Hi, sorry for the delayed reply.

Thank you very much for providing a solution, however when we tried implementing it, it didn't seem to work the way we wanted, unfortunately.

I believe this was a similar solution to what was provided earlier. Instead, for each subject, we look at the minimum stimulus number for each of their blocks (blocks 1-8, minimum stimulus value should be 1, 2, 3 or 4) to determine their blockprocedure membership (min stimulus value = 1-4, blockprocedure corresponds to minimum stimulus value).
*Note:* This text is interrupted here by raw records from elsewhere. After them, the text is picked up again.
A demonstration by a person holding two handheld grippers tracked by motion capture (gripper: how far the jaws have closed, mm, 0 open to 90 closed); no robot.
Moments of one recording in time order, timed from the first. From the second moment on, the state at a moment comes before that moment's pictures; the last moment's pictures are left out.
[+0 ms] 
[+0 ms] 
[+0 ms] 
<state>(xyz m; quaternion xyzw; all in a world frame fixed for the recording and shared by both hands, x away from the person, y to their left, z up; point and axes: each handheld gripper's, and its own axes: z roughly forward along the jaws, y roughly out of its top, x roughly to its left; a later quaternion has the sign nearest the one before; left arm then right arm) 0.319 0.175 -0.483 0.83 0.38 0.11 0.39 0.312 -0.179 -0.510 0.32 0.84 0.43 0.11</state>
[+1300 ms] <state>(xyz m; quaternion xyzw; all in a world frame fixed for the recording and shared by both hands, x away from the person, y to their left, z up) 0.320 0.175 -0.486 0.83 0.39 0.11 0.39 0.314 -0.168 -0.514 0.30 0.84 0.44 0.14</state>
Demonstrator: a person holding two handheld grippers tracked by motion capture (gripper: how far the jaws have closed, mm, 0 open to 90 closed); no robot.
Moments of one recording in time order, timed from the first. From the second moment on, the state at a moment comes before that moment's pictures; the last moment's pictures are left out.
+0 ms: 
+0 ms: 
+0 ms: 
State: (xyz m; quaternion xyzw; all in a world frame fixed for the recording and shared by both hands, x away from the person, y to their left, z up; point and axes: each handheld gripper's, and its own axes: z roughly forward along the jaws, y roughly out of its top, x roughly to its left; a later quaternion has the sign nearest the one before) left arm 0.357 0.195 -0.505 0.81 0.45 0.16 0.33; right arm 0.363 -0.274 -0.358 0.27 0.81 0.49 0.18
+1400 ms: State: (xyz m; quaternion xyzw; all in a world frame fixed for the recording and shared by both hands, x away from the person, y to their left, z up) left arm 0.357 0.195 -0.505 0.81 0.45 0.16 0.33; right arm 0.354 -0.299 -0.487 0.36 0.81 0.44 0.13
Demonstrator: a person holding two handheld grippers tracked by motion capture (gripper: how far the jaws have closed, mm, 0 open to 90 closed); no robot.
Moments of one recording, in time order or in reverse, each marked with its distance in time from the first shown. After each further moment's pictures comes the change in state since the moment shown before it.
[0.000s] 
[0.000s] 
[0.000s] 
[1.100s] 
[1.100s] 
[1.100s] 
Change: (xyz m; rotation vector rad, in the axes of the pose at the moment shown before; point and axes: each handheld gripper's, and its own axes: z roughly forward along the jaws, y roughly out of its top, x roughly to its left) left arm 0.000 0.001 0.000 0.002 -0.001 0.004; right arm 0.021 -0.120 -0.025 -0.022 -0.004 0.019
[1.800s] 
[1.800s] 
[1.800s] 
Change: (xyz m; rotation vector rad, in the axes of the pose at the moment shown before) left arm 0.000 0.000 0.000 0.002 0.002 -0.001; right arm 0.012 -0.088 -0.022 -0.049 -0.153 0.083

We tried implementing this an alternative way:

data$blockprocedure = NA #create empty column for blockprocedure
for(row in 1:nrow(data)){
  blockval <- data[row, "block"] #1, 2, 3, 4, 5, 6, 7, 8
  subjval <- data[row, "subject"] #up to 29
  minval <- min(subset(data, subjval == "subject" && blockval == "block")$stimulus)#1, 2, 3, 4
  data[row, "blockprocedure"] <- minval
}

## for each subject, look at the minimum stimulus number of each block (block 1-8) (min stimulus value should be either 1, 2, 3 or 4) and that min stimulus value will determine the blockprocedure (corresponds to min. stim value)
## therefore blocks 1-8 will be paired to either blockprocedure 1, 2, 3 or 4

However we receive an error:

Error: Assigned data `minval` must be compatible with existing data.
ℹ Error occurred for column `blockprocedure`.
x Lossy cast from `value` <double> to `x` <logical>.
Locations: 1.
Run `rlang::last_error()` to see where the error occurred.
In addition: Warning message:
In min(subset(data, subjval == "subject" && blockval == "block")$stimulus) :
  no non-missing arguments to min; returning Inf

I was wondering if anyone had any idea what went wrong?

system · June 25, 2020, 8:54pm

This topic was automatically closed 21 days after the last reply. New replies are no longer allowed.